Feeding Apoe^−/− mice a Western-type diet for 18–20 weeks induces atherosclerotic lesions in the aortic arch and carotid arteries. One study showed increased thrombosis in atherosclerotic carotid arteries of Apoe^−/− mice indicating that these carotid arteries are more thrombotic compared with healthy carotid arteries¹². However, it is rare for these lesions to spontaneously rupture. Importantly, the Heemskerk group recently developed a mouse model of acute atherothrombosis¹³. Localized rupture of atherosclerotic plaques in carotid arteries is induced in vivo by ultrasound. Subsequent formation of thrombi is visualized by two-photon laser scanning microscropy.

The two new studies used different approaches to analyze the role of the intrinsic coagulation pathway in atherothrombosis. Kuijpers and colleagues⁴ determined the effect of inhibition of either factor VIIa (extrinsic pathway) or factor XIIa (intrinsic pathway) on atherothrombosis. Interestingly, inhibition of the factor VIIa with an active-site inhibited factor VIIa (FVIIai) reduced early thrombosis formation (0.5 minutes after plaque rupture) without affecting stability as measured by embolization. In contrast, inhibition of factor XIIa with either corn trypsin inhibitor or r-HA-infestin-4 did not affect the initial formation of the thrombus but reduced the size of the thrombus at a later time (2 and 10 minutes after plaque rupture), and increased embolization suggesting that this reduced the stability of the thrombus. Similarly, van Montfoort and colleagues⁵ showed that lowering factor XI levels using an antisense oligonucleotide did not reduce thrombus formation at 1 and 3 minutes after plaque rupture but did reduce thrombus formation at 5 and 10 minutes. Furthermore, the number of fluorescent platelets shed from the thrombus was increased in mice with a lower level of factor XI. Finally, administration of the factor XI antisense oligonucleotide did not affect the tail bleeding time. An earlier study¹⁴ found no role of factor XIIa in an in vitro model of atherothrombosis that used human atheromatous plaque material. However, this model may not accurately reproduce the complexity of thrombus formation in vivo. Taken together, these two studies indicate that both tissue factor/factor VIIa and factor XIIa triggered coagulation contribute to atherothrombosis in this mouse model (Figure).

How do the tissue factor/factor VIIa and factor XII pathways interact during atherothrombosis?

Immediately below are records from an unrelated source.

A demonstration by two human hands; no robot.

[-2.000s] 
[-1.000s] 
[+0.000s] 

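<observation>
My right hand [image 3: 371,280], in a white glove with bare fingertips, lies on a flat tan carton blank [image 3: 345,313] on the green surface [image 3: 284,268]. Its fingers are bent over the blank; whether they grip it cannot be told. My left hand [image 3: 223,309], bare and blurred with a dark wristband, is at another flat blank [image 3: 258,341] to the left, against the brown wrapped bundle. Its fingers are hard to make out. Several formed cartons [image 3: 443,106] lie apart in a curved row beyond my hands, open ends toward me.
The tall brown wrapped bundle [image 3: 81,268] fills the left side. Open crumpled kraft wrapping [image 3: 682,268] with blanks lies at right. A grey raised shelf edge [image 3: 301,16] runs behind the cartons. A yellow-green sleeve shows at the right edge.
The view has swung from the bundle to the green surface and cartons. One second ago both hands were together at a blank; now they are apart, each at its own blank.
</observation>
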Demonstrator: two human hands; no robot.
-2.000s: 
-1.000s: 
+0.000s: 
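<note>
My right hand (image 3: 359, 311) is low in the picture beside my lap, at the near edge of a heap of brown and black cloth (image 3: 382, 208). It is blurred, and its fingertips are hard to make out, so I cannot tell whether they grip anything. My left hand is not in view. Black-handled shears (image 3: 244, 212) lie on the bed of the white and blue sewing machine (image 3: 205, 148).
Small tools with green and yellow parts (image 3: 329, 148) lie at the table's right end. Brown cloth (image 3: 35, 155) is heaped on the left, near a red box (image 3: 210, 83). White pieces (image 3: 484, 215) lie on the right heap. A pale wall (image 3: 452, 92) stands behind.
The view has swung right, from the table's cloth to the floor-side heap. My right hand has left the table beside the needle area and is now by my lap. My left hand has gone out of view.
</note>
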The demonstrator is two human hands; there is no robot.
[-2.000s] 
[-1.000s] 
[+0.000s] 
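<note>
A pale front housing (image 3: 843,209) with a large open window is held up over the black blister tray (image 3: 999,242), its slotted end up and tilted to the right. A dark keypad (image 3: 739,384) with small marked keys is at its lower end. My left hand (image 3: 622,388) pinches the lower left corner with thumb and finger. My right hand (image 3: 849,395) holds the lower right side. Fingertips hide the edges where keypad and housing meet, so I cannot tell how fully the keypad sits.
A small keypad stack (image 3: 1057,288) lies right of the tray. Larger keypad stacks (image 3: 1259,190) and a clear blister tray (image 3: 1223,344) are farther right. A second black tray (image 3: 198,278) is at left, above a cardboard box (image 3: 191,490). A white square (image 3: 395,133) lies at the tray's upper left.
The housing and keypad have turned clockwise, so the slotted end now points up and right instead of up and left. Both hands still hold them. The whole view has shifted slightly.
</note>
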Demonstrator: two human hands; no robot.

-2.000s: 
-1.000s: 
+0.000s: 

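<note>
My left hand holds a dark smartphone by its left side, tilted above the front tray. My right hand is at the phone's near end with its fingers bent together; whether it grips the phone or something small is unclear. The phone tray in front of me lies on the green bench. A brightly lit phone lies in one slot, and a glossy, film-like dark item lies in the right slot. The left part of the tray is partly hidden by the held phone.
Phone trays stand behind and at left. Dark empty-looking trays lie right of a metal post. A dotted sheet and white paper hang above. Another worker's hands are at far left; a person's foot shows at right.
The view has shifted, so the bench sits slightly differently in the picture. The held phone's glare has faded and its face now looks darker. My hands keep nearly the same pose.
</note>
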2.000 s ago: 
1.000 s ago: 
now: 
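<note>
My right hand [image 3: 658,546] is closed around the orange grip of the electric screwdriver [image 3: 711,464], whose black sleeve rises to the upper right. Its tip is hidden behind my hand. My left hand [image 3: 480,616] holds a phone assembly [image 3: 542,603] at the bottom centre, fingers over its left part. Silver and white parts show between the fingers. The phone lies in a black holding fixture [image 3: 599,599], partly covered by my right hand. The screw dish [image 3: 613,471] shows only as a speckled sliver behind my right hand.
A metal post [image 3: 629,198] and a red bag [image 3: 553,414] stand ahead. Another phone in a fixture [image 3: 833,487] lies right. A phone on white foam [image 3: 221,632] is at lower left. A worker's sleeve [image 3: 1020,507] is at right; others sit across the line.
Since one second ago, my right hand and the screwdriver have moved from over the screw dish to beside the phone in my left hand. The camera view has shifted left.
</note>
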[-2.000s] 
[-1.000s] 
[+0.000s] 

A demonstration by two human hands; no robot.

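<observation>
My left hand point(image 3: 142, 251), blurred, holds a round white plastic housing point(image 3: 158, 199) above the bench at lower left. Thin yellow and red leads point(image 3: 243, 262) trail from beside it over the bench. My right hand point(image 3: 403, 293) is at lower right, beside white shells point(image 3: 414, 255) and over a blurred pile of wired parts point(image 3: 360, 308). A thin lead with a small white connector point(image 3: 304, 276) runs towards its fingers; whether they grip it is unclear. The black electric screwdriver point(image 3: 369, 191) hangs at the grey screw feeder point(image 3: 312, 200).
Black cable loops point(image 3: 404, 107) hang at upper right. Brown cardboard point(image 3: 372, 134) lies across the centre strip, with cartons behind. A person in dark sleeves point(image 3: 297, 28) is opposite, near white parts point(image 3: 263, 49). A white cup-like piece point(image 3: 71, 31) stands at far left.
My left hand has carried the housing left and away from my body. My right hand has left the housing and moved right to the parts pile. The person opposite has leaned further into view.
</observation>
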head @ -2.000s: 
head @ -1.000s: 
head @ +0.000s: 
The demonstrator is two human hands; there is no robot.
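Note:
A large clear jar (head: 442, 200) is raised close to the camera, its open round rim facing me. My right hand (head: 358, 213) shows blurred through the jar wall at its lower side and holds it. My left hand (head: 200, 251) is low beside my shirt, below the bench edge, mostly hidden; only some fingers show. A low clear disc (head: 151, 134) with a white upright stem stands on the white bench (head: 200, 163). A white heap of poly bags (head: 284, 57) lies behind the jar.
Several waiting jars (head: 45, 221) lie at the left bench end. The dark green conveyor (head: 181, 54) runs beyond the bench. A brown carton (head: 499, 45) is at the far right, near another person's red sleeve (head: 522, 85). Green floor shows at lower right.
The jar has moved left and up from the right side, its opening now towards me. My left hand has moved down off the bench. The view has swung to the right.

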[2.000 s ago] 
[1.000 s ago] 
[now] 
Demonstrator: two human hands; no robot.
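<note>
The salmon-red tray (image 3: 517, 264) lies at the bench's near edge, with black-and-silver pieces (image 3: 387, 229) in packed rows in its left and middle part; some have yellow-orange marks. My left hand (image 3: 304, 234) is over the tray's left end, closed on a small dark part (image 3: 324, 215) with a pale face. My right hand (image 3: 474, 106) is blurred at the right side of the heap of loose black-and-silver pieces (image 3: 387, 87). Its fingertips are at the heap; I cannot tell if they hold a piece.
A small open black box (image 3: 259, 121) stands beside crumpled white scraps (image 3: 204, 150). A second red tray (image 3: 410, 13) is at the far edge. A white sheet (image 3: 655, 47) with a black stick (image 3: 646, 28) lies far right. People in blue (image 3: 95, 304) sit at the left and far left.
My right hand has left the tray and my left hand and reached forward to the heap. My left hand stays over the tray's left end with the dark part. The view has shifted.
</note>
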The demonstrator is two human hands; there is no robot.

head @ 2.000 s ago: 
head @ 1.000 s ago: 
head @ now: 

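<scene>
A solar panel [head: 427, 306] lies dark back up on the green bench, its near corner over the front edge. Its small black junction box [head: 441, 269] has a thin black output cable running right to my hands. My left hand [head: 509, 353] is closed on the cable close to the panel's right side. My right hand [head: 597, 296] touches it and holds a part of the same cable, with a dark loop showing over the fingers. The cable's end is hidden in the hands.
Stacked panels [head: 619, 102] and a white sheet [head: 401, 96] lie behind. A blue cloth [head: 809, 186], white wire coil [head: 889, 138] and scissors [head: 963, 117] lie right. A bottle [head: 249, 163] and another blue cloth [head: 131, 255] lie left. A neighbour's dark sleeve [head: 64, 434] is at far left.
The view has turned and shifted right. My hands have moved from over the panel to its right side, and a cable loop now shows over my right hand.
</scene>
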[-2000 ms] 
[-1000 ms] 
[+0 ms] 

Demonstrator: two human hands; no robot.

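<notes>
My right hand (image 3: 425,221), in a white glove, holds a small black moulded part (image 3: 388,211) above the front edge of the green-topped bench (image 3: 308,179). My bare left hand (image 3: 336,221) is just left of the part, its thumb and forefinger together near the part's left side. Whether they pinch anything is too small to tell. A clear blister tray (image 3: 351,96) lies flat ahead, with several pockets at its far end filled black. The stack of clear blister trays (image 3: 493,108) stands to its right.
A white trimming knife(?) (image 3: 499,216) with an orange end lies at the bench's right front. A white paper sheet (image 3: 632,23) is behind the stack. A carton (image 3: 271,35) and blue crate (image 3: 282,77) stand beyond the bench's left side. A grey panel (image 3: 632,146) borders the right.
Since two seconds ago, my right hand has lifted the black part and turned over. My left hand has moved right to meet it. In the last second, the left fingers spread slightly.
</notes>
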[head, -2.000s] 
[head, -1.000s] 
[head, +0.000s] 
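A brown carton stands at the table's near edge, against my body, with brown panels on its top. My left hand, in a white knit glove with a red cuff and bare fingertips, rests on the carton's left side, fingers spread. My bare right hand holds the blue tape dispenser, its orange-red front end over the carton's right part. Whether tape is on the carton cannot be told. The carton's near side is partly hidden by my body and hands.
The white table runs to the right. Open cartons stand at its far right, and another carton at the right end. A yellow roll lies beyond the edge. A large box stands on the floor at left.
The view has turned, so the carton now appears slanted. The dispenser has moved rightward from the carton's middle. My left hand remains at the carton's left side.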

Interestingly, factor XII and factor XI have been shown to play a role in tissue factor- induced thrombosis models in baboons and a tissue factor-induced pulmonary embolization in mice^15–16. These results suggest that after plaque rupture tissue factor is the initial trigger that rapidly activates the coagulation cascade. This is followed by factor XIIa-dependent amplification of the clotting cascade. The delayed activation of factor XII Factor XII is likely mediated by constituents of the plaque, such as collagen, nucleic acids and polyphosphates. Importantly, inhibition of factor XIIa should be safer than anticoagulants that target factor Xa or thrombin because factor XIIa is not required for hemostasis. Similarly, factor XI deficiency is not associated with major bleeding and would be a relatively safe target. Further studies are needed to directly compare the effect of inhibiting factor XIIa versus factor XIa.